→ **PROBLEM DESCRIPTION**:
The answer must be every line of the records in which the string "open" appears.

Records from a collection:
============================================================

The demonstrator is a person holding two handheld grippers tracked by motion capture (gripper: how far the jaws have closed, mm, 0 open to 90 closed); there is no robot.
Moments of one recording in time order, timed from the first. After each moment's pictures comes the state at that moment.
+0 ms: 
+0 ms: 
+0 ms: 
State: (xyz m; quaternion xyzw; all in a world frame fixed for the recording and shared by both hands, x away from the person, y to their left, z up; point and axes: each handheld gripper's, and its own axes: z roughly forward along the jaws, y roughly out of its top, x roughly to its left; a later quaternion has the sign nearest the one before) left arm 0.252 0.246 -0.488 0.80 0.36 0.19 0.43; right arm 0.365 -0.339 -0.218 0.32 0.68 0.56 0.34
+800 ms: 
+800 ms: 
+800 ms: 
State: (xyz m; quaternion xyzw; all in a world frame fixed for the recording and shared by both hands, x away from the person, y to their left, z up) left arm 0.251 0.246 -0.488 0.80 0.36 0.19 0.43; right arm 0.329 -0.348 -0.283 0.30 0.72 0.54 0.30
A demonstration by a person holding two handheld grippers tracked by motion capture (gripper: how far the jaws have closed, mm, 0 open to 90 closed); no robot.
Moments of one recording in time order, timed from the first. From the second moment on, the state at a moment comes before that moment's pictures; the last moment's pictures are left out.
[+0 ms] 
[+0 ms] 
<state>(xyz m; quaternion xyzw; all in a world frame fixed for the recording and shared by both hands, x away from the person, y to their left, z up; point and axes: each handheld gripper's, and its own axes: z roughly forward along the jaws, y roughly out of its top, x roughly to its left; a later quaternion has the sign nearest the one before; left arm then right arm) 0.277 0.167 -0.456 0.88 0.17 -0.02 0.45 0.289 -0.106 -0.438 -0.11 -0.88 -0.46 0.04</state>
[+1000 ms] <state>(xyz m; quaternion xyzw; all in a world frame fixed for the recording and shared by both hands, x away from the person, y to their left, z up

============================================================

→ **PROBLEM SOLUTION**:
The demonstrator is a person holding two handheld grippers tracked by motion capture (gripper: how far the jaws have closed, mm, 0 open to 90 closed); there is no robot.
A demonstration by a person holding two handheld grippers tracked by motion capture (gripper: how far the jaws have closed, mm, 0 open to 90 closed); no robot.

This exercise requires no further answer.